Rod Peltoma, the new Mille Lacs DAC director, has been working into the role since Oct. 31 with help from Hoffman.
Hoffman, of rural Bock, wasn’t yet in charge of the Mille Lacs DAC program when it began in 1970, operating first in the Glendorado Lutheran Church basement for two years. Nor was Hoffman supervising it when the DAC moved to the upstairs of the then Princeton Armory for the next two years.
But Hoffman, with a degree in psychology and German, and three years experience as activities supervisor in a program similar to a DAC in Richfield, became the Mille Lacs DAC director in 1974. That was when the operation moved into an old potato warehouse in Milaca’s central business district.
The DAC was at the potato warehouse two to three years. Hoffman remembers, while there, watching the Greyhound bus stop at the small Pure Oil station and its attached cafe in the Milaca business district. When the Hibbing-bound Greyhound stopped, passengers would get out and go into the little cafe to have coffee, pie and use the rest room, Hoffman said.
It turned out that the Pure Oil building and cafe would become the future home of the DAC in about 1977, according to Hoffman, and two additions would be built on it to accommodate the growing number of DAC clients. The first addition was in about 1981 or so, and the second was in about 2006, Hoffman recalled.
But the demand for the DAC services in Mille Lacs County called for even more space. As a result, the county opened a second DAC in 1989, locating it in what is now an ice cream shop on First Street in downtown Princeton. The Princeton DAC outgrew that structure within a decade, moving to its current building which was originally the Red Owl grocery store just north of Princeton’s Holiday gas station.
From six to nearly 110
Today the Milaca DAC has about 59 clients and the Princeton DAC about 50. That compares to the approximately six Mille Lacs DAC clients in the program in 1974, Hoffman said. When the DAC in Milaca moved to the potato warehouse there were less than 30 clients and that jumped to 36 when the DAC moved to the Pure Oil station and cafe building.
Not only has the number of clients increased greatly but the number of client cases that need more intensive services, including diapering, has risen significantly, say Hoffman and Mille Lacs County Commissioner Phil Peterson, who is on the DAC board.
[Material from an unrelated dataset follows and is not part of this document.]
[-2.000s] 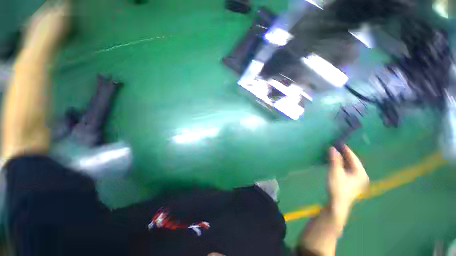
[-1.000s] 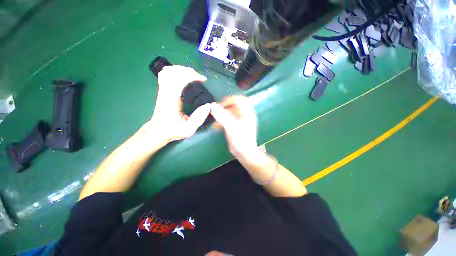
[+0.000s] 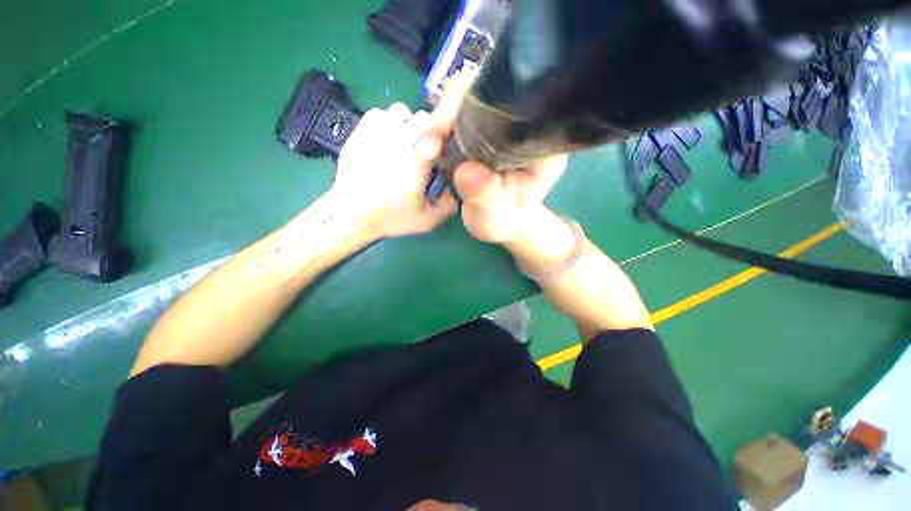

There are “more folks,” Peterson said of clients at the DAC, who are not able to do some of the minimal work that many clients do.
Part of the reason may be that 15-20 years ago, the state of Minnesota began closing down the state hospitals as they were called, with the mission of moving people with developmental disabilities more into society.
The biggest challenge that Hoffman indicated having during his years with the DAC, has been getting enough state and federal funding.
The Department of Human Services in St. Paul and the state Legislature sets the DAC per diem rates, which is what the DAC gets per client to operate, Hoffman explained.
Besides not enough reimbursement for the actual costs of running a DAC, the state is also looking at the possibility of requiring DAC personnel to record data on what takes place at the DAC at 15-minute intervals, Hoffman said. That would divert workers from caring for clients and make their jobs even more difficult and stressful with such frequent data collecting, Hoffman said.
Too many of the policy makers in government pass legislation and approve new policies without first going into the field to see how that would affect everyone, Hoffman said.
Hoffman, 71, plans to spend more of his free time now overhauling car and tractor engines. The challenges of that won’t be the same and in some ways not as difficult, but Hoffman says he will miss the many clients and fellow workers at the DACs in Princeton and Milaca.
“I wouldn’t have been able to do the job without the rest of the staff members,” said Hoffman. “They’re the ones who did the good job. They should be getting the full credit.”
But there are people who have worked with Hoffman who might want to say something, too. One is DAC board chair Paul Reiman of Milaca. “We’re certainly going to miss him,” Reiman said of Hoffman. “He built that (DAC) program.”
“He’s done well,” agreed fellow DAC board member Peterson. “He’s very caring and concerned for those adults who need that service. Fred’s also a great guy.”